### Description of the task
Your task is to restate the data word for word.

+++++

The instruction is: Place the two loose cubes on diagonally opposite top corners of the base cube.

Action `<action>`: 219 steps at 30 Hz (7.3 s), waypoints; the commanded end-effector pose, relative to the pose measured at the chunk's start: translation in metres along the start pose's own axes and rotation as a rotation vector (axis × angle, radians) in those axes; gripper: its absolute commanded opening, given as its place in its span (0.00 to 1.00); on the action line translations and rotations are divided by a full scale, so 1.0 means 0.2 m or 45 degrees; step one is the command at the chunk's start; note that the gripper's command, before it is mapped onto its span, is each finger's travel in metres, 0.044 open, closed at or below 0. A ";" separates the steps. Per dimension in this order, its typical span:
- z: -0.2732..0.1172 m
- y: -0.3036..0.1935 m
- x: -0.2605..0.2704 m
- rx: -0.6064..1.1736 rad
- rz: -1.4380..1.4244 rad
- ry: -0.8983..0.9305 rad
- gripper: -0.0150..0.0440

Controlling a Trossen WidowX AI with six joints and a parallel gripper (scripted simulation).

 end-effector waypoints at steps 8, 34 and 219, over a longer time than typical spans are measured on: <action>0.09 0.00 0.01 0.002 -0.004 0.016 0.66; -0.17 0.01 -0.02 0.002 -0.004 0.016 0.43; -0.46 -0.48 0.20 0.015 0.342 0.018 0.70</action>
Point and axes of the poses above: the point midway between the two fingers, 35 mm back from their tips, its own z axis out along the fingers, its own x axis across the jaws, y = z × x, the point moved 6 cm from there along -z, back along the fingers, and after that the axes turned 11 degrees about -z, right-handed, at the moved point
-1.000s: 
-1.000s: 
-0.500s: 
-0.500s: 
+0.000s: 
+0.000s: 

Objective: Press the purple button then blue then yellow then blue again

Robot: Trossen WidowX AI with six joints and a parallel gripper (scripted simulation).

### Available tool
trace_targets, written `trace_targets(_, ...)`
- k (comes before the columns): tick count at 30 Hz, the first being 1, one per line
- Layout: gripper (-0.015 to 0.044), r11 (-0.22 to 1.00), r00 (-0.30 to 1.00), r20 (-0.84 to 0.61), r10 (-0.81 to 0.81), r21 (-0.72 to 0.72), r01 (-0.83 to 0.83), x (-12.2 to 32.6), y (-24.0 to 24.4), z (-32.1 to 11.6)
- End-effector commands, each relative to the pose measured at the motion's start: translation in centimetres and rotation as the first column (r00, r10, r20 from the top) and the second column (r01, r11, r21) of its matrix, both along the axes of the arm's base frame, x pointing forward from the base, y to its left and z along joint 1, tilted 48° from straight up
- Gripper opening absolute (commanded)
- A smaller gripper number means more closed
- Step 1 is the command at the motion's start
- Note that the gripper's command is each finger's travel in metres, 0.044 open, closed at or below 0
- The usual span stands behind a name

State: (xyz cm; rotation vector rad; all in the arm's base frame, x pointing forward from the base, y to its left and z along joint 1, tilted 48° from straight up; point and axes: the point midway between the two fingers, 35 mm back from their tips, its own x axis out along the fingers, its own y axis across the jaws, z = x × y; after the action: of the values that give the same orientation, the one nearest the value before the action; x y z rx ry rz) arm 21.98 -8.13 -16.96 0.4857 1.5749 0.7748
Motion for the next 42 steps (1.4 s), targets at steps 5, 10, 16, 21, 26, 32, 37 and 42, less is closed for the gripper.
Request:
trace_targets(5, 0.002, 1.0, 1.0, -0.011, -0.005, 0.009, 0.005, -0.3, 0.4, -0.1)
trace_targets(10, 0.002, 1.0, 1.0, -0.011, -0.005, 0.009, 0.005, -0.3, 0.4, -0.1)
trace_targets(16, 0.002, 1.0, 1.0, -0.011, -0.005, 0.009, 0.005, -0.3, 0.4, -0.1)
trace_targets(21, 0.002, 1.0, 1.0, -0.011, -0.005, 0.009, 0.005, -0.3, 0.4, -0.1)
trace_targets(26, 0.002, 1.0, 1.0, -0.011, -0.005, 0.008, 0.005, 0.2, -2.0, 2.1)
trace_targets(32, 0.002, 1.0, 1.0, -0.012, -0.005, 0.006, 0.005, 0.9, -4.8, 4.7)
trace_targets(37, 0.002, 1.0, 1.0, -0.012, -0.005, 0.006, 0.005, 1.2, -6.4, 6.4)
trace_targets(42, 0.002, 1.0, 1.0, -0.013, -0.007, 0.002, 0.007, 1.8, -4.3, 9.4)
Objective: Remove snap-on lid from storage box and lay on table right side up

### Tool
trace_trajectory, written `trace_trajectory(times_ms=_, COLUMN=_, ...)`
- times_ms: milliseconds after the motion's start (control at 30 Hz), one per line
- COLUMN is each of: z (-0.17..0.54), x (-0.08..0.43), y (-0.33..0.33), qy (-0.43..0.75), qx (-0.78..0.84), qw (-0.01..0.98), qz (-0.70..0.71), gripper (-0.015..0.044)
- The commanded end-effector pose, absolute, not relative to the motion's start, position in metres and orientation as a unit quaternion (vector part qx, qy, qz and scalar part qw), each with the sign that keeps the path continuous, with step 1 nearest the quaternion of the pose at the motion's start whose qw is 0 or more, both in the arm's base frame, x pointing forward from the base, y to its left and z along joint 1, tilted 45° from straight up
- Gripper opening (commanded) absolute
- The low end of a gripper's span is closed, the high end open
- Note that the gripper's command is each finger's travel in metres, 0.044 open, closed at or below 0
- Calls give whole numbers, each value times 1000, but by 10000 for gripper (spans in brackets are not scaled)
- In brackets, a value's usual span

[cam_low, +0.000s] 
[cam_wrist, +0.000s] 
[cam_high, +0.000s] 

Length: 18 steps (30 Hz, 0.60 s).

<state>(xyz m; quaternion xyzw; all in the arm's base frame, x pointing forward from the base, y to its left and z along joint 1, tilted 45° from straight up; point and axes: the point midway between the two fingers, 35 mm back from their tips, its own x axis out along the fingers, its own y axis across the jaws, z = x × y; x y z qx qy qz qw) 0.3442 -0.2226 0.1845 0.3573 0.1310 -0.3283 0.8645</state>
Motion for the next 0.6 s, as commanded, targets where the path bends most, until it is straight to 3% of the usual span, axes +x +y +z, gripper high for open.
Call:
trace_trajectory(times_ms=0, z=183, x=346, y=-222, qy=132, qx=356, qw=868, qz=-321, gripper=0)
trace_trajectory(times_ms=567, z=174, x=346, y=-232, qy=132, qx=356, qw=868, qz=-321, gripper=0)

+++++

### Solved exercise
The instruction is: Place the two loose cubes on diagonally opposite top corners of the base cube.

Action `<action>`: 219 steps at 30 Hz (7.3 s), waypoints; the commanded end-effector pose, relative to the pose measured at the chunk's start: translation in metres along the start pose's own axes and rotation as a rotation vector (axis × angle, radians) in those axes; gripper: its absolute commanded opening, given as its place in its span (0.00 to 1.00); on the action line translations and rotations are divided by a full scale, so 1.0 means 0.2 m or 45 degrees; step one is the command at the chunk's start; note that the gripper's command, before it is mapped onto its span, is each finger's travel in metres, 0.044 open, closed at or below 0. A ";" separates the steps. Per dimension in this order, its typical span:
- z: -0.2732..0.1172 m
- y: -0.3036..0.1935 m
- x: -0.2605..0.2704 m
- rx: -0.6064..1.1736 rad
- rz: -1.4380..1.4244 rad
- ry: -0.8983..0.9305 rad
- gripper: -0.0150..0.0440

Controlling a Trossen WidowX AI with six joints and a parallel gripper (scripted simulation).

 end-effector waypoints at steps 8, 34 and 219, over a longer time than typical spans are measured on: <action>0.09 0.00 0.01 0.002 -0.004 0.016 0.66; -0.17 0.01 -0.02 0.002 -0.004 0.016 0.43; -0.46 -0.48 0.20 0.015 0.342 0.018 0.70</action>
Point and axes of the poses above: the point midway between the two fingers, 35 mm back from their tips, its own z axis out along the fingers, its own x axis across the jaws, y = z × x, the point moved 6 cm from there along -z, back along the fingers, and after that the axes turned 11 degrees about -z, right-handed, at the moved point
-1.000s: 
-1.000s: 
-0.500s: 
-0.500s: 
+0.000s: 
+0.000s: 

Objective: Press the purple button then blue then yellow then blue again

Robot: Trossen WidowX AI with six joints and a parallel gripper (scripted simulation).

### Available tool
trace_targets, written `trace_targets(_, ...)`
- k (comes before the columns): tick count at 30 Hz, the first being 1, one per line
- Layout: gripper (-0.015 to 0.044), r11 (-0.22 to 1.00), r00 (-0.30 to 1.00), r20 (-0.84 to 0.61), r10 (-0.81 to 0.81), r21 (-0.72 to 0.72), r01 (-0.83 to 0.83), x (-12.2 to 32.6), y (-24.0 to 24.4), z (-32.1 to 11.6)
- End-effector commands, each relative to the pose measured at the motion's start: translation in centimetres and rotation as the first column (r00, r10, r20 from the top) and the second column (r01, r11, r21) of its matrix, both along the axes of the arm's base frame, x pointing forward from the base, y to its left and z along joint 1, tilted 48° from straight up
- Gripper opening absolute (commanded)
- A smaller gripper number means more closed
- Step 1 is the command at the motion's start
- Note that the gripper's command is each finger's travel in metres, 0.044 open, closed at or below 0
- The usual span stands behind a name

State: (xyz cm; rotation vector rad; all in the arm's base frame, x pointing forward from the base, y to its left and z along joint 1, tilted 48° from straight up; point and axes: the point midway between the two fingers, 35 mm back from their tips, its own x axis out along the fingers, its own y axis across the jaws, z = x × y; after the action: of the values that give the same orientation, the one nearest the value before the action; x y z rx ry rz) arm 21.98 -8.13 -16.96 0.4857 1.5749 0.7748
Motion for the next 42 steps (1.4 s), targets at steps 5, 10, 16, 21, 26, 32, 37 and 42, less is closed for the gripper.
Request:
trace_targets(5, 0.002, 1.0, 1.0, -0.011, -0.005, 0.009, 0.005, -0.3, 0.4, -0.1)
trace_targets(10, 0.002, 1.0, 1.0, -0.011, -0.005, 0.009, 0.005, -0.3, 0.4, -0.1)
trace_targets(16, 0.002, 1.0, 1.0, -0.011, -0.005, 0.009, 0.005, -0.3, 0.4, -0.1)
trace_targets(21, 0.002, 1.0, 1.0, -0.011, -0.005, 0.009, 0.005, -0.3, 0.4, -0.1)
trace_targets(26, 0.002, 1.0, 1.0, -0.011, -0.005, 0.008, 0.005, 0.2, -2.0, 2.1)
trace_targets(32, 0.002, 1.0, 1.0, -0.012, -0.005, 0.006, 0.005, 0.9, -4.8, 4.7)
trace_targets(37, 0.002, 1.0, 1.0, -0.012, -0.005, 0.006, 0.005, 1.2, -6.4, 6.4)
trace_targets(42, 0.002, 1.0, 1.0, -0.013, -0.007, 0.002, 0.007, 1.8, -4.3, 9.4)
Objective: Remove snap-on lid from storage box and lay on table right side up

### Tool
trace_trajectory, written `trace_trajectory(times_ms=_, COLUMN=_, ...)`
- times_ms: milliseconds after the motion's start (control at 30 Hz), one per line
- COLUMN is each of: z (-0.17..0.54), x (-0.08..0.43), y (-0.33..0.33), qy (-0.43..0.75), qx (-0.78..0.84), qw (-0.01..0.98), qz (-0.70..0.71), gripper (-0.015..0.044)
- The commanded end-effector pose, absolute, not relative to the motion's start, position in metres and orientation as a unit quaternion (vector part qx, qy, qz and scalar part qw), each with the sign that keeps the path continuous, with step 1 nearest the quaternion of the pose at the motion's start whose qw is 0 or more, both in the arm's base frame, x pointing forward from the base, y to its left and z along joint 1, tilted 45° from straight up
- Gripper opening (commanded) absolute
- The low end of a gripper's span is closed, the high end open
- Note that the gripper's command is each finger's travel in metres, 0.044 open, closed at or below 0
- Calls give whole numbers, each value times 1000, but by 10000 for gripper (spans in brackets are not scaled)
- In brackets, a value's usual span

[cam_low, +0.000s] 
[cam_wrist, +0.000s] 
[cam_high, +0.000s] 

Length: 18 steps (30 Hz, 0.60 s).

<state>(xyz m; quaternion xyzw; all in the arm's base frame, x pointing forward from the base, y to its left and z along joint 1, tilted 45° from straight up; point and axes: the point midway between the two fingers, 35 mm back from their tips, its own x axis out along the fingers, its own y axis across the jaws, z = x × y; x y z qx qy qz qw) 0.3442 -0.2226 0.1845 0.3573 0.1310 -0.3283 0.8645</state>
Motion for the next 0.6 s, as commanded, targets where the path bends most, until it is straight to 3% of the usual span, axes +x +y +z, gripper high for open.
Call:
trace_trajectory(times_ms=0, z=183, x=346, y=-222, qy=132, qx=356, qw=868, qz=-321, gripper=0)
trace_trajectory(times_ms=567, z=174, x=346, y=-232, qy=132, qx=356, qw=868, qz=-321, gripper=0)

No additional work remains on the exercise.